Katya doesn’t blink. “I know.”

Roman nods once, like that’s the only answer he’ll accept. Then he turns to me, all softness gone.

“Alright, Kane. What’s the plan?”

It’s a challenge.

A test.

The past few minutes might’ve cracked something open between us, but that doesn’t mean the war is over. Trust, if it’s going to exist between us again, needs to be earned. Brick by bloody brick.

I tighten my grip on Katya’s hand, then release it, stepping forward toward the projection table in the center of the vault.

“We take over from the inside,” I say, tapping the screen to reveal the underground schematics of the estate.

“We isolate the loyalty cells, strip Dimitri of his leverage, and expose the blood supply line.
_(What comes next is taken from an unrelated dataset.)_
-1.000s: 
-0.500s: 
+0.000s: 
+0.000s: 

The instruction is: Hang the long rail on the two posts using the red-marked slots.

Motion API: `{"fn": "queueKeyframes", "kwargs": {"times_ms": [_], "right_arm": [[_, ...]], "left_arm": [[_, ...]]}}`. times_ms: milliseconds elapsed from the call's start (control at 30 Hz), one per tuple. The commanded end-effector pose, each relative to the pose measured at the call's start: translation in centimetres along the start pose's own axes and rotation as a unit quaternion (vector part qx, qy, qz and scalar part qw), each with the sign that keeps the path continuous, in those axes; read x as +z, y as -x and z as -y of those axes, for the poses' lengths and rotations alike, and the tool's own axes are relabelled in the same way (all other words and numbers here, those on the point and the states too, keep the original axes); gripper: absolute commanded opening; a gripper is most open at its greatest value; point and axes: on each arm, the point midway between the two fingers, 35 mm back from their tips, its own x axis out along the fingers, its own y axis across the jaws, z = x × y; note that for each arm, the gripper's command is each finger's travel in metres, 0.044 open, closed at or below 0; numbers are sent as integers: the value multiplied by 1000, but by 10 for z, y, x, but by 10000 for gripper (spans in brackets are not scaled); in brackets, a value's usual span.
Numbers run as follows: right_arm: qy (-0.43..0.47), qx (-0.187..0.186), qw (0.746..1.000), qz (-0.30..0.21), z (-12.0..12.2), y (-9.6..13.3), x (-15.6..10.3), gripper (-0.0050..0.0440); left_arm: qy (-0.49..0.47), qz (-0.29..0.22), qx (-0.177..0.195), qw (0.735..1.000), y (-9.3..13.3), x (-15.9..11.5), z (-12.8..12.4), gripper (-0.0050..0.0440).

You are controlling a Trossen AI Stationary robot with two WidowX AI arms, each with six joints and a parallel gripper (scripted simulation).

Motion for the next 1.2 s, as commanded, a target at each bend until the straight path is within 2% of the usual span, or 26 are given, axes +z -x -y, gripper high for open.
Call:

If we make the children disappear, we collapse his hold on the donors. His empire bleeds dry from the root.”

Roman steps beside me, eyes scanning the blueprint.

“And Dimitri?”

“He dies screaming,” I answer. “But not before we rip everything he’s built down around him.”

Katya moves to my other side, her voice quiet but razor-sharp. “He’ll never see it coming. He thinks we’re loyal. He thinks I’m still his little girl.”

Roman glances at her again. “Then I hope you’re ready to break his heart.”

She doesn’t look away. “I’m ready to crush it.”